In the CDP, the population was spread out, with 25.1% under the age of 18, 7.9% from 18 to 24, 33.5% from 25 to 44, 24.1% from 45 to 64, and 9.3% who were 65 years of age or older. The median age was 35 years. For every 100 females, there were 93.1 males. For every 100 females age 18 and over, there were 89.2 males.

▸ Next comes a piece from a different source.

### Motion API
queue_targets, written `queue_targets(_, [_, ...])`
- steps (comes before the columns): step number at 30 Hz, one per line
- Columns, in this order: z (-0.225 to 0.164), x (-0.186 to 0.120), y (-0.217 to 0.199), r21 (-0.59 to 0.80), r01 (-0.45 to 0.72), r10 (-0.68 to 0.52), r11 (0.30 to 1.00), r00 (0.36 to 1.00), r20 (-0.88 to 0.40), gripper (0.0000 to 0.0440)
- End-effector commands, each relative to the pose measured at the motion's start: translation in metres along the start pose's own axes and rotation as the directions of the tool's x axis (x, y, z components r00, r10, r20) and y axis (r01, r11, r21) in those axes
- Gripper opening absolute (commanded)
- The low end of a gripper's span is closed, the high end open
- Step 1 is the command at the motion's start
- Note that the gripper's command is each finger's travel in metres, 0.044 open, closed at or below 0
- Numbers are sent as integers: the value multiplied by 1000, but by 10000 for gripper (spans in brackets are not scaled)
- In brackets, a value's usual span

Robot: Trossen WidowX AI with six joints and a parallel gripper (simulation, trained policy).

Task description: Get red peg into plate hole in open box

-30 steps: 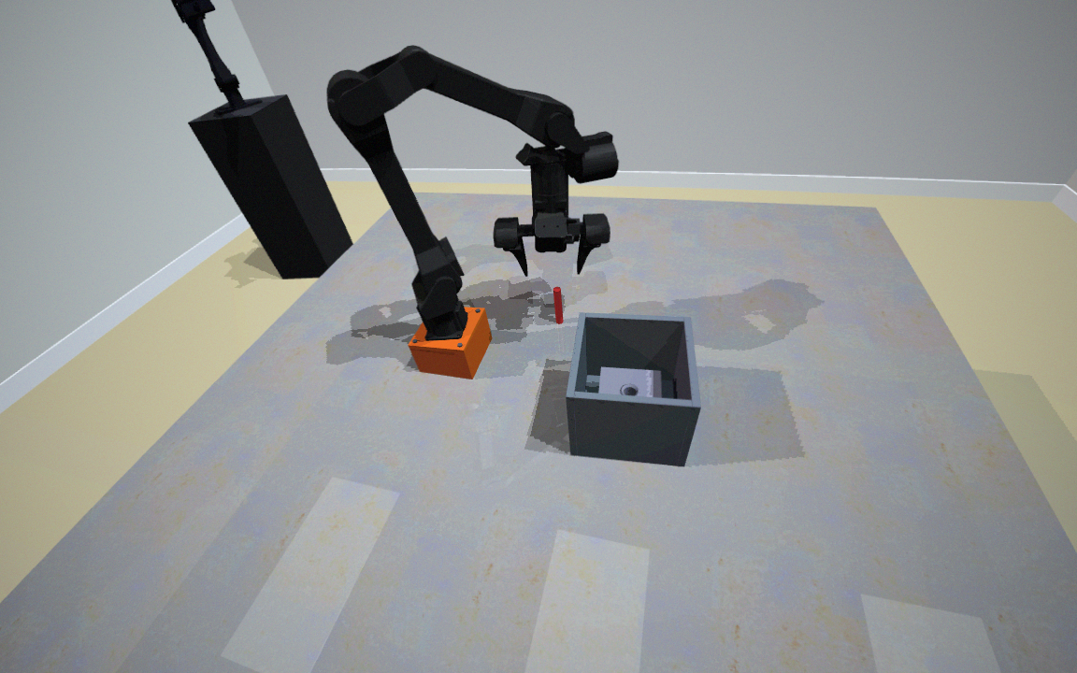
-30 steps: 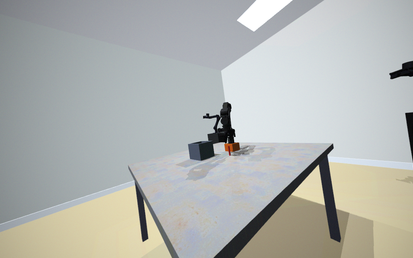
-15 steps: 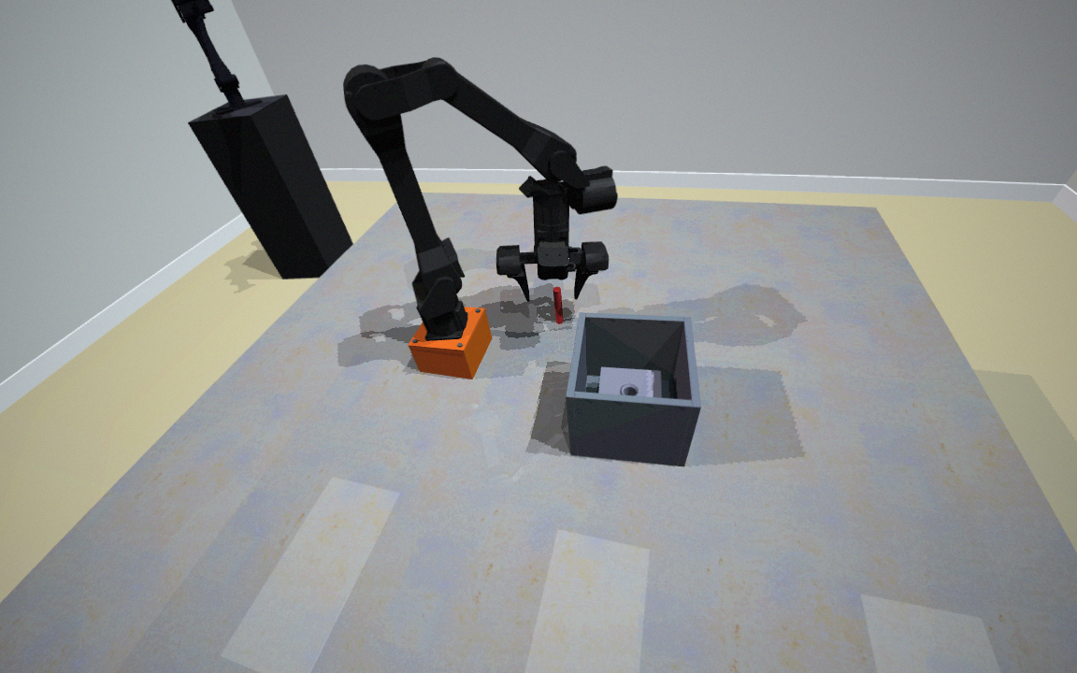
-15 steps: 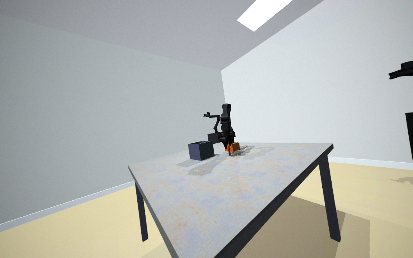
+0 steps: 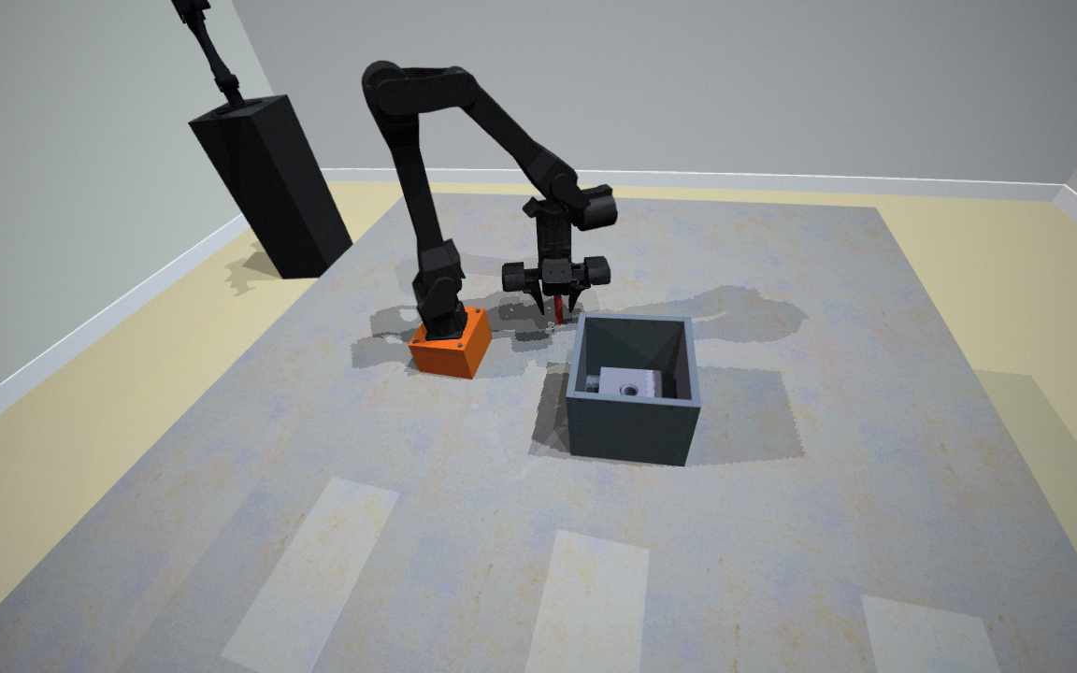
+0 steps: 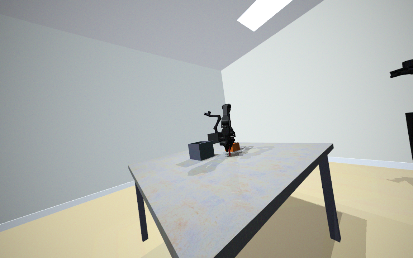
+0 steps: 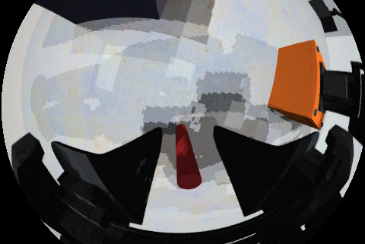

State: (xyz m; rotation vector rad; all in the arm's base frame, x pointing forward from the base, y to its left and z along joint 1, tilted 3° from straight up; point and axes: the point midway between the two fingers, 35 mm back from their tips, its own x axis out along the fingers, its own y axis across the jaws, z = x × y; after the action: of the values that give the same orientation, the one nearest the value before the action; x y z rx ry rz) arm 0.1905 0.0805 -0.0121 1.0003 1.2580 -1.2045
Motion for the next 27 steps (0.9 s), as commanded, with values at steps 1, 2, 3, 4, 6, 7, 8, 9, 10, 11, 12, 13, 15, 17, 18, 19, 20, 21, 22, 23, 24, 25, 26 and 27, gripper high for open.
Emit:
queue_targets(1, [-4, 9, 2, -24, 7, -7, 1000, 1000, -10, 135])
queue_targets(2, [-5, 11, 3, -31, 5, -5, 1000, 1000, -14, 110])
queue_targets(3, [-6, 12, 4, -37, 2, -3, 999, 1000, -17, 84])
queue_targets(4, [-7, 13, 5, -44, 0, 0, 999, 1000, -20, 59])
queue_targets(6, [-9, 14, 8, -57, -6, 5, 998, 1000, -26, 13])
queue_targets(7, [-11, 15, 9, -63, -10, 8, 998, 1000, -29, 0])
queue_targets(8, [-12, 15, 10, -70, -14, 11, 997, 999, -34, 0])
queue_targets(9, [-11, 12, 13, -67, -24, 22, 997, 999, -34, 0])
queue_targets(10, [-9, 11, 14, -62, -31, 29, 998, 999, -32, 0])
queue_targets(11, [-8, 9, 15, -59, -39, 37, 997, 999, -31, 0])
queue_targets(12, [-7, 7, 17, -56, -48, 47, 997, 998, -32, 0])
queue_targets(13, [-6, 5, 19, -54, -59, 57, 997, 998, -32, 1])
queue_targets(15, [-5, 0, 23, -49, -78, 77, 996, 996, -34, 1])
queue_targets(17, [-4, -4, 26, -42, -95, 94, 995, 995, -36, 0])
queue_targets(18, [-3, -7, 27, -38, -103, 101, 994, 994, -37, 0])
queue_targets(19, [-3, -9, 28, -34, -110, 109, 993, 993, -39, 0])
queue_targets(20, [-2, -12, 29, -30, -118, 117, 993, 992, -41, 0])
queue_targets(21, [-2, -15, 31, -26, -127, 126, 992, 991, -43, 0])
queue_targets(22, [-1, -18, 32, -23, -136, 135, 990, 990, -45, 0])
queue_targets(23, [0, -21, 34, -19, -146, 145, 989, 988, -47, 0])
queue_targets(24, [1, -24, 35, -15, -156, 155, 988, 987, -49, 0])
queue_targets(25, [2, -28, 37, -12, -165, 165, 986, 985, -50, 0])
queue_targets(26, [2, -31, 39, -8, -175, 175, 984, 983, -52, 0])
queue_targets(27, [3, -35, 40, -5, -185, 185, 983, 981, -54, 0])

The median income for a household in the CDP was $61,309, and the median income for a family was $70,769. Males had a median income of $46,905 versus $34,545 for females. The per capita income for the CDP was $24,597. About 4.1% of families and 5.6% of the population were below the poverty threshold, including 5.5% of those under age 18 and 7.2% of those age 65 or over.

==Education==
- Longwood Central School District
- Middle Country Central School District

==Notable people==
- Bridget Dowling, sister-in-law of Adolf Hitler and resident of Coram at the end of her life.
- George J. Hochbrueckner, former congressman and resident of Coram while he was in office.